(Dataset entries)
- - - - -

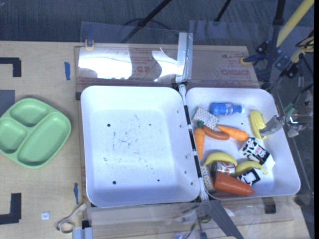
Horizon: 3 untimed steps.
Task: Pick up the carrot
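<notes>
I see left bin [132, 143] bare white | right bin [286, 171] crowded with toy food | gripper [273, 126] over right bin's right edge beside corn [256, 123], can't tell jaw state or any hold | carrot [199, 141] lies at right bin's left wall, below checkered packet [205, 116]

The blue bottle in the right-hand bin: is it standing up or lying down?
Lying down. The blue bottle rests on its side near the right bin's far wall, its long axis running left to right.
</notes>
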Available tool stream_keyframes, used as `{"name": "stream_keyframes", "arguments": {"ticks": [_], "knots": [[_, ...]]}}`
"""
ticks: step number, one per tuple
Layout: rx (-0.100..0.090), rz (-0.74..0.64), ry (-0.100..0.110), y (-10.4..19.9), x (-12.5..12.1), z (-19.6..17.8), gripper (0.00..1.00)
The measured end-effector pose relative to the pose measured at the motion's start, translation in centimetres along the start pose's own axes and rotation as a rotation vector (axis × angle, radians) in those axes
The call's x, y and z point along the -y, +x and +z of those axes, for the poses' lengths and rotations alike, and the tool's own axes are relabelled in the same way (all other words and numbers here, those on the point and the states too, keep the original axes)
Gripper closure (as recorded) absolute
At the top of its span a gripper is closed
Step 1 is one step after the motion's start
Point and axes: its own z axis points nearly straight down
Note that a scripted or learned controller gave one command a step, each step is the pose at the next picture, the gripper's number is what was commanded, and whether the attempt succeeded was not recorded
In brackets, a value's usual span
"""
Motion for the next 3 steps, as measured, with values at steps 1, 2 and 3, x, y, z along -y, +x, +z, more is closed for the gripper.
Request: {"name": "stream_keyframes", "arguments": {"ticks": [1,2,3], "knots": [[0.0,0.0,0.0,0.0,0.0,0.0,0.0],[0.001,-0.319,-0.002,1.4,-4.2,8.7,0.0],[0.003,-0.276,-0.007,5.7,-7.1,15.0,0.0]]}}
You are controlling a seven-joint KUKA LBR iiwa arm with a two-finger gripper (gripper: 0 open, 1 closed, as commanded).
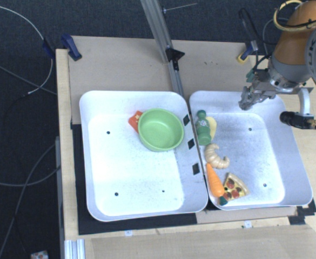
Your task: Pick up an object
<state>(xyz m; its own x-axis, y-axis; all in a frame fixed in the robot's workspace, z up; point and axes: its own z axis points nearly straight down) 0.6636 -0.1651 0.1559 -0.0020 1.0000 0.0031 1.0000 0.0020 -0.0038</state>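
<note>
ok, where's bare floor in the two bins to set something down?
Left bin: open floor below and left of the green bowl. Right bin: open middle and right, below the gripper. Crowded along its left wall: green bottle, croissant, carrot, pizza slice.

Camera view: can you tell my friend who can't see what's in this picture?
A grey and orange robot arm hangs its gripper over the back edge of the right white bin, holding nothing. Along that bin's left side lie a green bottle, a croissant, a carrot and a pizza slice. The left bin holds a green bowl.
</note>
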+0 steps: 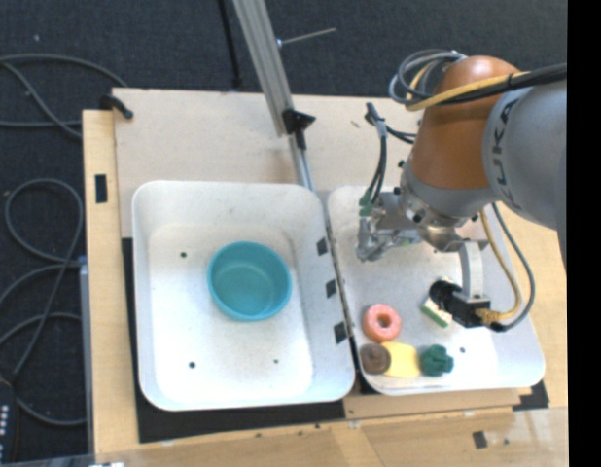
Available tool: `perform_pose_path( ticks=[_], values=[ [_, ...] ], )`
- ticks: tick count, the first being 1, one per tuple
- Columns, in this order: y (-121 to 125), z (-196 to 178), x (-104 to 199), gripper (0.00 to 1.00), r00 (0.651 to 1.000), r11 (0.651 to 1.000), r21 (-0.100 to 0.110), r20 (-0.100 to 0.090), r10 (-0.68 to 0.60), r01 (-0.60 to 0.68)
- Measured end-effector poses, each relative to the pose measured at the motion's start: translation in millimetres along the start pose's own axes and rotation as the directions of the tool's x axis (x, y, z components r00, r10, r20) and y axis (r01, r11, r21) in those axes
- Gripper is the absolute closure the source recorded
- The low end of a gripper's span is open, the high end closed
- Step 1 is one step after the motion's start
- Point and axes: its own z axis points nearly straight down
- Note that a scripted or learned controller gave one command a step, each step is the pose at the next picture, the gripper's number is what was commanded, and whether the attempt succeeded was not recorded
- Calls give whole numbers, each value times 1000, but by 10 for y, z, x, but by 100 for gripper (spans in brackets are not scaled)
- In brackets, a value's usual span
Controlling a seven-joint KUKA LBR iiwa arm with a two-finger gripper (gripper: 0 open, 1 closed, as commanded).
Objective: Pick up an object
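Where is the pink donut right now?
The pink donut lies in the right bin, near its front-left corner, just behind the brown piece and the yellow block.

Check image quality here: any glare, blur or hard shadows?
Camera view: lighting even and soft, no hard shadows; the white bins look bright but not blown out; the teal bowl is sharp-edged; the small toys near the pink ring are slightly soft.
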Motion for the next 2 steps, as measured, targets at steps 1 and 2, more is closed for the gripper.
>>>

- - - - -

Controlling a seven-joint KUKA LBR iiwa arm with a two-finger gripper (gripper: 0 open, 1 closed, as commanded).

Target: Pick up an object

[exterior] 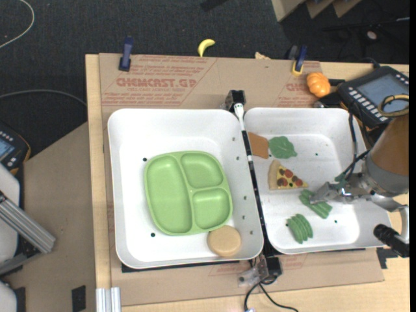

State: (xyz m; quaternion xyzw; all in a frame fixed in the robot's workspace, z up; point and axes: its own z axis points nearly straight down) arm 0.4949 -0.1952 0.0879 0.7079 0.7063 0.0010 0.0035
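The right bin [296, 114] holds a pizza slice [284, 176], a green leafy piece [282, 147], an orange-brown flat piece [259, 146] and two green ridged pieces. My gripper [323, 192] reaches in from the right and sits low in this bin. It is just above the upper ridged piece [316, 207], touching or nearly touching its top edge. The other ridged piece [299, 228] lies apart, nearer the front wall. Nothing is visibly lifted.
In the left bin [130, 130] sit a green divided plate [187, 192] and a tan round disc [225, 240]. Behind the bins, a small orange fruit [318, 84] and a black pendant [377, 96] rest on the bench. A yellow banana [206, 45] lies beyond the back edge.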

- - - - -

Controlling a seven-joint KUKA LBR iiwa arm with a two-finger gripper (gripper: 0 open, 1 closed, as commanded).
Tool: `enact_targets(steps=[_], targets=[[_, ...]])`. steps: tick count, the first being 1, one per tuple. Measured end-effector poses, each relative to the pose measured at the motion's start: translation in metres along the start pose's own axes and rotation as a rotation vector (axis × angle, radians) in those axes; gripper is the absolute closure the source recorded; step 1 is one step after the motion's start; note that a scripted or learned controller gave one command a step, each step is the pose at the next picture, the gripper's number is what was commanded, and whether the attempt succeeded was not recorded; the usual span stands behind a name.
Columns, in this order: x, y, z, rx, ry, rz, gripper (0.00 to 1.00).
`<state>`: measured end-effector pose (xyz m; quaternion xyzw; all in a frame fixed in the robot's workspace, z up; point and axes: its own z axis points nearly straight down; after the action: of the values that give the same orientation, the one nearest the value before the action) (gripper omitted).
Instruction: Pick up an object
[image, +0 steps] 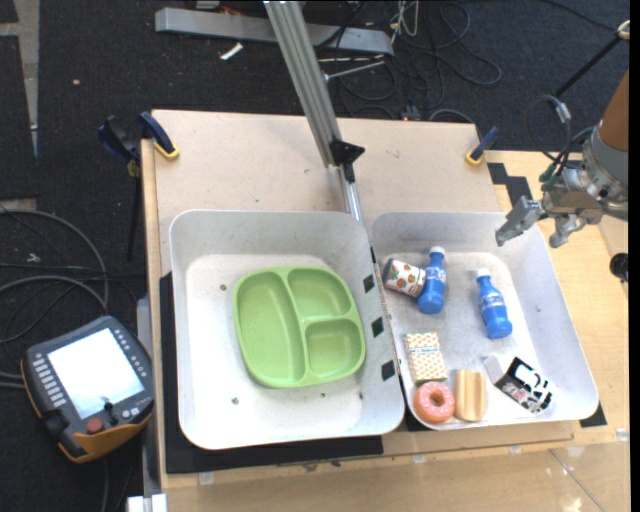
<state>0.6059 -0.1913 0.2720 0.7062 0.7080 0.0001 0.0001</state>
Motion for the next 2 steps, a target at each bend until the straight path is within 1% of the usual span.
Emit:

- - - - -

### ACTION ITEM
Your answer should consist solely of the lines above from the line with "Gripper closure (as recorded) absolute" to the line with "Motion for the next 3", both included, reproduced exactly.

### WRITTEN RESPONSE
Gripper closure (as recorded) absolute
At the top of its span a gripper is closed
Step 1 is one step after the motion's start
Point and axes: its own z axis points nearly straight down
Note that a scripted or learned controller gave one command a step, each step is the pose at the next picture, the gripper's number is what was commanded, and whether the attempt succeeded was not recorded
In brackets, a value's usual span
"""
Motion for the next 3 steps, as measured, with values at steps 1, 2 and 3, x, y, z along -y, +x, +z, more is closed for the gripper.

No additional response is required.